My King has not sucked the milk of some
Savage beast, and his youthful courage too,
Unless I am mistaken, has sometimes felt
The wound of Love which can overcome Kings.
 
If he has felt it, my [ error ] is erased
And his greatness will not be angered
If, on my return from terrible battles,
I take my lute down from its hook
And pluck it, and instead of loud war
I sing of Love, your beauty, and my tears.

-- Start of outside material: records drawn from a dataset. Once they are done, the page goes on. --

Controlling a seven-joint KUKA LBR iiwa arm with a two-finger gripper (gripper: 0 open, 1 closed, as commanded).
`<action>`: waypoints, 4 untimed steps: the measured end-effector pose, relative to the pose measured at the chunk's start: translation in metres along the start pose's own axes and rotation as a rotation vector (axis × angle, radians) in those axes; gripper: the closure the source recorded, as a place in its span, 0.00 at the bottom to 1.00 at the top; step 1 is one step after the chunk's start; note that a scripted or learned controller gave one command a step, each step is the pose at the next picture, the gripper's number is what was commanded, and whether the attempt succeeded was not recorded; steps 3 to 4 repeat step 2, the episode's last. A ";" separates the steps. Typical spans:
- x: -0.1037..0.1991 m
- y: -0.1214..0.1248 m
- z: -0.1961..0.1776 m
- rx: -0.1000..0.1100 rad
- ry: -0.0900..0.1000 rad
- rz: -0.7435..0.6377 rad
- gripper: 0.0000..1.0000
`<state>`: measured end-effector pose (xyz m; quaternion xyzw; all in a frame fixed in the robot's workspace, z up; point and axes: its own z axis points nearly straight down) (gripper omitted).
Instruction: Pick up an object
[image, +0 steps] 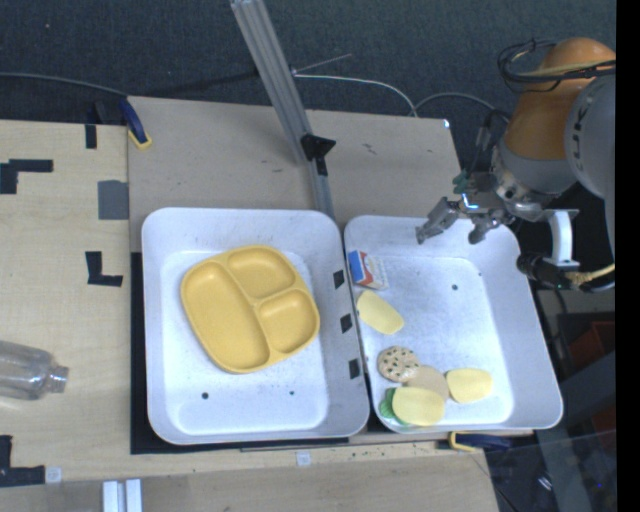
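My gripper (457, 229) hangs above the far edge of the right bin (500, 300), open, with nothing between its two fingers. Down in that bin lie a small red, white and blue packet (366, 270) at the far left, a pale yellow piece (380, 314) below it, a brown spotted cookie (397, 362), a tan round piece (430, 380), a yellow-green piece (417, 405) and a yellow piece (469, 384) near the front. All of these lie well to the front left of the gripper.
The left bin (175, 400) holds a yellow divided plate (250, 307). A slanted metal pole (285, 85) runs from the top to the gap between the bins. A clear plastic bottle (28, 370) lies on the bench at the left edge.
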<state>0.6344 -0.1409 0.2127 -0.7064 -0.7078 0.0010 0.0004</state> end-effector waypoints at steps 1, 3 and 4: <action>-0.036 0.025 -0.022 -0.005 -0.001 0.002 0.00; -0.035 0.024 -0.031 -0.002 -0.002 -0.001 1.00; -0.035 0.024 -0.031 -0.002 -0.002 -0.001 1.00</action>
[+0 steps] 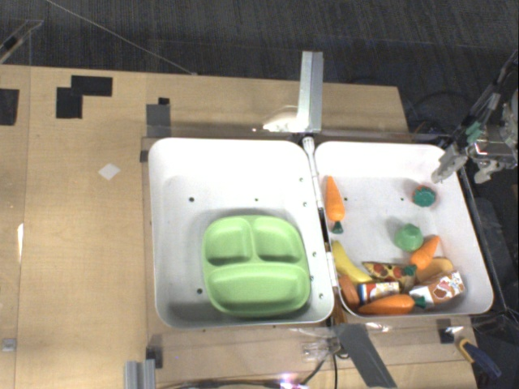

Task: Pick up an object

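The gripper hangs at the right bin's two o'clock corner, apparently empty; its spread is unclear.

Cut off by the right edge: most of the arm behind the pincer, fingers too small and blurred to tell apart. Below the pincer, a heap of toy food, pieces overlapping, possibly a carton half buried, labels too small to read.

Two bins are set side by side on the counter. A tray is laid in the left bin. Toy foods are piled in the right bin's front corner.
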Motion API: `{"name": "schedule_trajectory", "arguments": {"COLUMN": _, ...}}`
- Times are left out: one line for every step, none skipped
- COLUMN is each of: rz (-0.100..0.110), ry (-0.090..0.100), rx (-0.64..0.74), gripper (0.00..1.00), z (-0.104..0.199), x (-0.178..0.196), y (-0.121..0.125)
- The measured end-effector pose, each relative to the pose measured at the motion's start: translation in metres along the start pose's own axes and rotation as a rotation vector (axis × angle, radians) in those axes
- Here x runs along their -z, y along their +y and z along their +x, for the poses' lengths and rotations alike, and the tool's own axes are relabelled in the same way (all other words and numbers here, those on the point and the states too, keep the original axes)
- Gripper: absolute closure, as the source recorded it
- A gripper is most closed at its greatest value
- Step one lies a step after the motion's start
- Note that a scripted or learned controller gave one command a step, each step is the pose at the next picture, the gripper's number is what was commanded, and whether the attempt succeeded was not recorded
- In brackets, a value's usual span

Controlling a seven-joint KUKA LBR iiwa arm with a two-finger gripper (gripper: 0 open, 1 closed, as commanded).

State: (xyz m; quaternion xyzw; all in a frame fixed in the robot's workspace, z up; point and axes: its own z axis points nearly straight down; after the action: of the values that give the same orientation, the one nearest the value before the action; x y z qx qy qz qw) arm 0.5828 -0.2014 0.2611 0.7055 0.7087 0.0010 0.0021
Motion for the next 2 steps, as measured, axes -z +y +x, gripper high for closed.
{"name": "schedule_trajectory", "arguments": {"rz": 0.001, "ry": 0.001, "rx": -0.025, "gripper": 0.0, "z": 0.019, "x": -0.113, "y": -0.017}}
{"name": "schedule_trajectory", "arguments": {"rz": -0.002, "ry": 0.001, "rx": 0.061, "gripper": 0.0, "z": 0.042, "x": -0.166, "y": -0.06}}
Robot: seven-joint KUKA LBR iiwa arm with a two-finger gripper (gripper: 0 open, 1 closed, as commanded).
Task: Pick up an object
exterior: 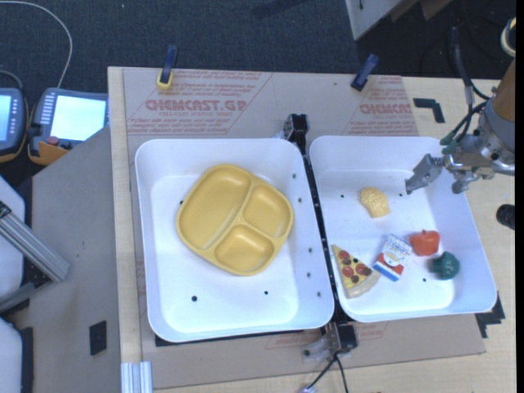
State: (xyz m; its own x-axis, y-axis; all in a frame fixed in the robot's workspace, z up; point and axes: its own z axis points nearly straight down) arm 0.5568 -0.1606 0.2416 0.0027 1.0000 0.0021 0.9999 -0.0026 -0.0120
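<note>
Nearest thing: a small pale yellow lump (pixel 375 202), perhaps toy corn or cheese, lies loose on the floor of the right bin (pixel 458 297), toward the bin's upper middle
How it should handle: it looks light and stiff, with a bumpy top that should give the pads some bite; it could skid on the smooth white floor if nudged from one side
Where to take it: across its short width, from straight above, squeezing the two long sides
Other candidates: pizza slice (pixel 354 271) flat at the bin's lower left, a small red, white and blue packet (pixel 394 258) just beside it, a red-orange piece (pixel 424 242) and a dark green ball (pixel 445 265) near each other; the flat slice seems hardest to get under
Gripper: gripper (pixel 434 176) hangs over the right bin's upper right, apart from the yellow lump
Fingers: spread apart, nothing between them, touching no item
Left bin: left bin (pixel 155 219) holds a yellow divided plate (pixel 235 219)
</note>
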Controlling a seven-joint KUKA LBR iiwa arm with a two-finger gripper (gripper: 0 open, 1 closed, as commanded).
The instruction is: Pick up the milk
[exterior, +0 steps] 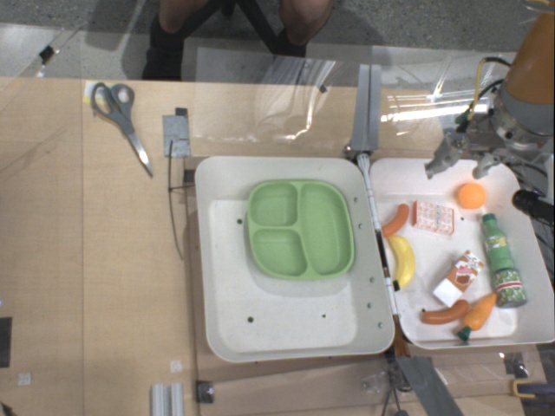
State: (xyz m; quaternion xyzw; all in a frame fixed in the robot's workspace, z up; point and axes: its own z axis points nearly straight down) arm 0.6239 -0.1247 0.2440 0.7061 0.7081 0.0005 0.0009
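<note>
The milk carton is lying tilted in the right bin, between the banana and the green bottle, just above a sausage and a carrot. The gripper is hovering over the bin's far edge with fingers spread and gripping nothing, well apart from the carton.

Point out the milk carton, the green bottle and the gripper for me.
milk carton point(460, 278): camera view, on its printed side face.
green bottle point(502, 262): camera view, mid-body above the label.
gripper point(461, 161): camera view, midway between the fingertips.
</note>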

« For the bow which is drawn too tightly
Either weakens [slows] or quickly breaks. »
 
Just so Achilles, after having across the world
Put so many soldiers to death in war,
Took his golden lute in his hands –
Still stained with inhuman massacres –
And sitting opposite the son of Menetius
Sang of his love for Briseis, his beloved ;
Then as suddenly took up arms again
And returned, more courageous, to battle.
 
And so, after my master’s ancestor
Withdraws his hand from battle,
Disarming himself within his tent away from the field,
Upon his lute just then your Ronsard will sing
To you ; for it cannot be
That another beauty could ever please him
While he is alive or when, beyond this harbour,
Charon carries his light burden, dead.
 
 
The conclusion of the first book of Amours brings with it some weightier material to give it a firm feeling of ending – rather like Beethoven’s 5th, which iterates and reiterates the thumping C-major chords to emphasise that this really is the end of the piece, Ronsard feels (rightly) that he cannot simply end the long run of sonnets without something more definitely marking a conclusion. Perhaps there is, nonetheless, a sense of loss as Ronsard explains how he must stop writing love poetry to focus, by royal command, on his epic Franciad.
 
The Elegy to Cassandre is an elegy in the classical sense – a description of its form, rather than its mood (as we use it today to mean ‘something noble but sad, in remembrance’). Accordingly, it is full of classical (and neo-classical) references:
 – Tibullus, Propertius, Ovid, and Catullus are all Latin love-poets; and we might detect a glancing reference to one of Horace’s odes in the lines about ‘hanging his lyre on a hook’;
 – Petrarch is of course the shining example of (relatively) modern love-poetry, Tuscany his home;
 – Erato is the muse of lyric poetry;
 – in the Iliad Achilles sings of the slave-girl Briseis whom he loves (and who plays a pivotal role in the development of the action); his other (male) love is Patroclus, the son of Menoetius;
 – Charon is of course the boatman who ferries the dead across the river Styx.
 
Muret suggests that, in the last ‘stanza’, Ronsard is using the word “ayeul” (ancestor, grandfather) to refer to Francus, the mythical ancestor of the kings of France – and thus to the Franciad, the commission for which has drawn Ronsard forcibly away from writing love-poems.  (The ‘great king’ at the time of the publication of the Amours in the 1550s was Henri II; his direct ancestors were noble rather than royal, his father having come to the throne by virtue of his marriage to Louis XII’s daughter.)
 
 
The earlier Blanchemain version has only minor differences:
 – in stanza 3, the list of Roman poets is “Tibulle, / Gallus, Ovide, et Properce et Catulle,” – Cornelius Gallus was a lyric poet contemporary with the others;
 – in stanza 5, the line is “En nostre langue, et leur Muse merite” (‘and their Muse deserves’ instead of ‘their love’);
– towards the end, “Mon Roy n’a pas d’une tigre sauvage …” (a savage tiger’s milk rather than a savage beast’s).